_Work order_
Search the records below for the word "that" and show every line where it occurs.

Data records:
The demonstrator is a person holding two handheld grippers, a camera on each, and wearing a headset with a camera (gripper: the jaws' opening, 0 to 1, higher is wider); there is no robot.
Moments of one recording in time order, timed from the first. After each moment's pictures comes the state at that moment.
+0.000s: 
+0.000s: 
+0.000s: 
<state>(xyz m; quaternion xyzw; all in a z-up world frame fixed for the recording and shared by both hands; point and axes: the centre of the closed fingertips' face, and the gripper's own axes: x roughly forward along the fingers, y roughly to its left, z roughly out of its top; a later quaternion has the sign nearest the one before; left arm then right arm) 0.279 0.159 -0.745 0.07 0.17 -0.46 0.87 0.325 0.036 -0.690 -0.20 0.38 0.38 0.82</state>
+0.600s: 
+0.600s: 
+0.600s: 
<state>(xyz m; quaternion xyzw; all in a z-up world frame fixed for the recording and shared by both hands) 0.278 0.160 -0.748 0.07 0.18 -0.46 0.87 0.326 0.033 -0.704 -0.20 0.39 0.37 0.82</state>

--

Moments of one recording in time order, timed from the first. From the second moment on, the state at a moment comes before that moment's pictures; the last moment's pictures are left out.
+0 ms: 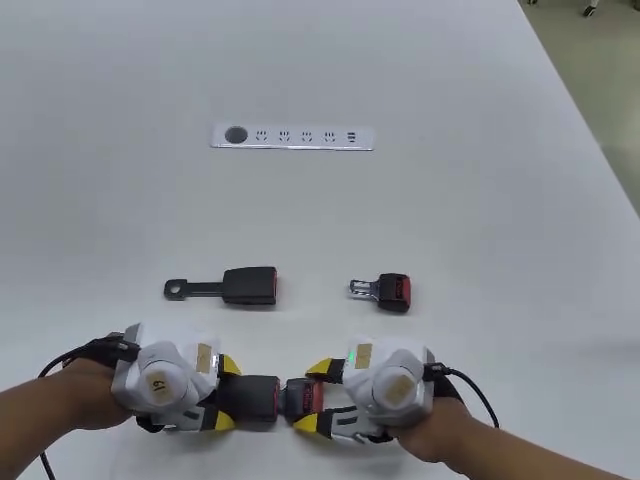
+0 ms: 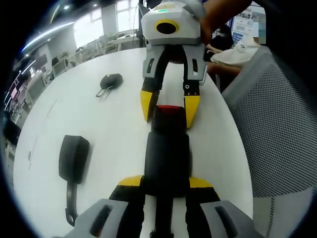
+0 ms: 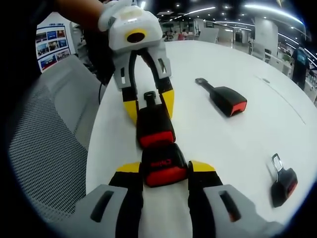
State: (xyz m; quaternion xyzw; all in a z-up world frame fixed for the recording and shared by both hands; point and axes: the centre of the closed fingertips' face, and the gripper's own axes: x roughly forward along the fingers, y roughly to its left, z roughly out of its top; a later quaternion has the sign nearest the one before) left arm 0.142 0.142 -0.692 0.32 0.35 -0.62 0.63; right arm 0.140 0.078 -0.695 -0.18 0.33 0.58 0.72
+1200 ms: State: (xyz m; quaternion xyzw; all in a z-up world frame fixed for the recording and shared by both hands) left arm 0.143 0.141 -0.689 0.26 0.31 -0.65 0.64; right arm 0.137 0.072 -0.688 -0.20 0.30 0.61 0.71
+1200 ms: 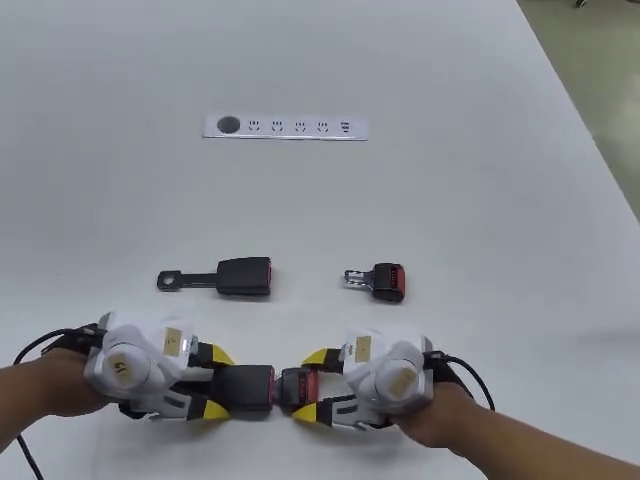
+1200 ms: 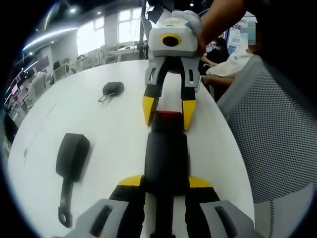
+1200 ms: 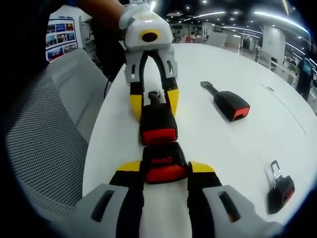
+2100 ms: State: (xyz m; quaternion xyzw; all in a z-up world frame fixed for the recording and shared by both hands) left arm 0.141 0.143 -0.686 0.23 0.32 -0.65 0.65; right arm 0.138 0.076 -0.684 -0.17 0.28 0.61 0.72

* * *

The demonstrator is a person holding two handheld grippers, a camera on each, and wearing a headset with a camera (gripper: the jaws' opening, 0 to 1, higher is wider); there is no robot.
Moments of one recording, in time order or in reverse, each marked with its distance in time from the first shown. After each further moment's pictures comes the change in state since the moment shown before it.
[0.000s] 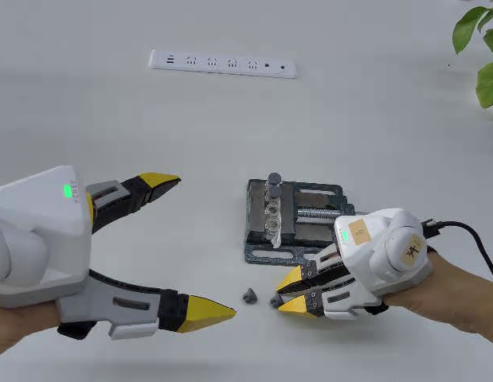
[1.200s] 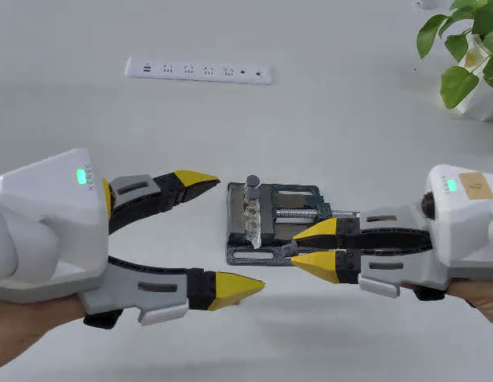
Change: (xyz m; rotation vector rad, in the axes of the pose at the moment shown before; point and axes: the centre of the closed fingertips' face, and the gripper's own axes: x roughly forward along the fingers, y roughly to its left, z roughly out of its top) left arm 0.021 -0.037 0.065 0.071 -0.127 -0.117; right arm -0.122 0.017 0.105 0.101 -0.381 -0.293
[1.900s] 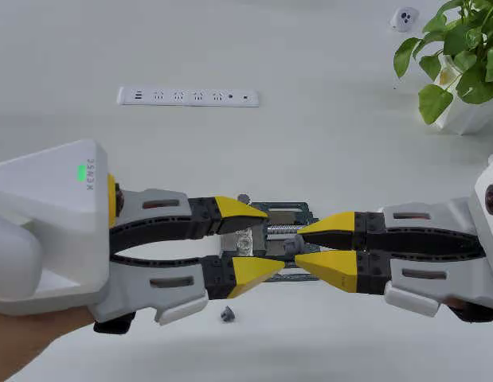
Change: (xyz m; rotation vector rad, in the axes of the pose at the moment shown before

_Solution to this task_
Moments of one recording in time order, timed from the first. After each moment's pictures comes the state at that moment.
Moments of one recording in time order, timed from the first. From the second moment on, the state at a moment comes before that moment's pictures; the last moment's pictures are left out.

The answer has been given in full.